_Your goal_:
Where the listing below has a line containing "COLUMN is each", output that line and all lines after it, verbatim, and no others.

_Provided material_:
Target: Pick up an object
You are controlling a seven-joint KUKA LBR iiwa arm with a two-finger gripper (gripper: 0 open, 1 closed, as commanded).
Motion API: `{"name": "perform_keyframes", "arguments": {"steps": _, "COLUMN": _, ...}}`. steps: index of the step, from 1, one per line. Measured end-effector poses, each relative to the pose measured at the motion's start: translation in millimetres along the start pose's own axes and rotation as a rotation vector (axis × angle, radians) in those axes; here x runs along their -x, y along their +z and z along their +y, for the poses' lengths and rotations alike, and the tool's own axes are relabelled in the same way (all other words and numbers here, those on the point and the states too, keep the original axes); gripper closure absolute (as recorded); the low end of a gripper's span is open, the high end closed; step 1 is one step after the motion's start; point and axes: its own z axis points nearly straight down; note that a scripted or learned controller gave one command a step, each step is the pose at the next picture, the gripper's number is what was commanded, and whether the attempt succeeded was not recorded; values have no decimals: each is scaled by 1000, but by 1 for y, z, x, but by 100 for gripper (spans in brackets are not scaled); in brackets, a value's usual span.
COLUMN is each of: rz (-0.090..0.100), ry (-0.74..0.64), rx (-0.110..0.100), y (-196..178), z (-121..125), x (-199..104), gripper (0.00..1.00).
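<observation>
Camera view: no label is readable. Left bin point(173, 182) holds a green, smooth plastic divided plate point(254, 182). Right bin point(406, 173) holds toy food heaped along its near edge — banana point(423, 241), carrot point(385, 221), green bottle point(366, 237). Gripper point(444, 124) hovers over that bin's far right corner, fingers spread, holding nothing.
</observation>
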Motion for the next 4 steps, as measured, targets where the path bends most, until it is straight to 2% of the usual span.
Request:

_Response_:
COLUMN is each of: rz (-0.090..0.100), ry (-0.74..0.64), rx (-0.110..0.100), y (-196..178), z (-121..125), x (-199..104), gripper (0.00..1.00).
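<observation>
Camera view: no label is readable. Left bin point(173, 182) holds a green, smooth plastic divided plate point(254, 182). Right bin point(406, 173) holds toy food heaped along its near edge — banana point(423, 241), carrot point(385, 221), green bottle point(366, 237). Gripper point(444, 124) hovers over that bin's far right corner, fingers spread, holding nothing.
</observation>
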Motion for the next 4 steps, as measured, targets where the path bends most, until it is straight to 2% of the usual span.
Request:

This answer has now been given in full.